DARPA Grand Challenge Kicks Off March 13th
GillBates0 writes "A quick reminder that the DARPA Grand Challenge is due to kick off March 13, the coming Saturday." He points to this "quick recap of the teams participating in the event," as well as details about the available satellite feeds. "The Atlanta-Journal Constitution is running a story about the event today. Quoting Frank Dellaert, co-director of Georgia Tech's robotics lab from the article, 'I would have trouble driving some of these roads myself. I think it's beyond the capabilities of autonomous vehicles today.' (shameless school plug). We'll see if the participants can prove him wrong."
Iphtashu Fitz adds a link to the New York Times' coverage of the trans-Mojave race, whose participants include "among other things a seriously tricked out motorcycle. The race is being run by the Pentagon, who is offering a $1 million prize to the builders of the first robot to successfully navigate a 200 mile route across the desert. ... a blog on ScienceBlog about the race has just started as well."
I don't think you're going to get six good laser rangefinders for $5000. I don't remember the numbers as well as I would like, but I think the current favorite rangefinders (I think the brand is SIC?) are well over $1000 each. And you will quickly exhaust your laptop's computational power just denoising the output from crappy sensors. Heck, maybe even for the best sensors.

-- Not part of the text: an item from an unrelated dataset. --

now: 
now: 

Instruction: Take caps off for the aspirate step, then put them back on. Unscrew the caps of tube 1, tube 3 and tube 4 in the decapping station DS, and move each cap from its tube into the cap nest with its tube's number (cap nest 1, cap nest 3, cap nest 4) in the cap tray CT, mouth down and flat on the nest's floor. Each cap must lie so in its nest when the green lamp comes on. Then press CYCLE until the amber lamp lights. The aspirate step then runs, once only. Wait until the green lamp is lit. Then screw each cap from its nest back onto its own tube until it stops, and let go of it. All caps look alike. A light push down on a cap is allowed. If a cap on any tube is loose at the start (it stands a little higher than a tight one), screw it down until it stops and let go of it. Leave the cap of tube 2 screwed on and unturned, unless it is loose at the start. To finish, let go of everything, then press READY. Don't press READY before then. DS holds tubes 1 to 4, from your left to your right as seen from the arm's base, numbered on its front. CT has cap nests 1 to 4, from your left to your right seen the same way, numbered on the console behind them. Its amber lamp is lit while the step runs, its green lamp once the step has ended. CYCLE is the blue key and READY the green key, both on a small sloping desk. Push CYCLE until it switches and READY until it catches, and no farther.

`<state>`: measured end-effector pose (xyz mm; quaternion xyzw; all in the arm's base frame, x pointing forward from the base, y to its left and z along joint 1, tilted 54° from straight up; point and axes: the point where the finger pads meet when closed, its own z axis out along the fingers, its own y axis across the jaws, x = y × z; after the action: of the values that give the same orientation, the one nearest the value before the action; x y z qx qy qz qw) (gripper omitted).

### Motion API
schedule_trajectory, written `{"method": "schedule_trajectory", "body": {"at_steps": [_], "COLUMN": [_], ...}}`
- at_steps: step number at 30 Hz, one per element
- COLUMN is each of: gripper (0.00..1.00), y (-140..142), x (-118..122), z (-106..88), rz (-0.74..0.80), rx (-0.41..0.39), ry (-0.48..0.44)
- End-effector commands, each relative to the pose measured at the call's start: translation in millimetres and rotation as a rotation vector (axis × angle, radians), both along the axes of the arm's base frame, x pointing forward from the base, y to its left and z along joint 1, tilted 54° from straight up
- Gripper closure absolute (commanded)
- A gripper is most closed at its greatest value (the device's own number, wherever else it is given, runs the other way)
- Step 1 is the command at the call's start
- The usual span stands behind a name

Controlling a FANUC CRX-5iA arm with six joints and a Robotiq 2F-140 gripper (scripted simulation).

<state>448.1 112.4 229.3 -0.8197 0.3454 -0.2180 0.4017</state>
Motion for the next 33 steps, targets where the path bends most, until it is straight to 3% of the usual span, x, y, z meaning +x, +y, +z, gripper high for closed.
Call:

Autonomous vehicles have already driven across the country on highways, 98.2% of the time without human intervention. The roads it drove on are (I'm guessing) likely to be much nicer than those in the desert. Furthermore there was a human available to handle the surprises. For humor value: I believe one of the self-driving vechicles from CMU has a learner's permit from the state of Pennsylvania. See No Hands Across America for more info on this project.
The hard part of any project like this is uncertainty in the environment. The road may "disappear" completly from your sensors, or you may spot multiple roads. Maybe some mica on a rock screws up your rangefinder. Maybe your vehcicle's transmission gets a little "funny" and you can't shift properly anymore (I saw such a comment attached to this article). And we aren't even talking about genuine malfunctions like a failing rangefinder or sticky throttle.
I think autonomous systems might be the best example of the best laid plans of mice and men not succeeding when the slightest thing goes wrong. In fact, Steinbeck's story seems directly analgous to the problems of self-driving vehicles.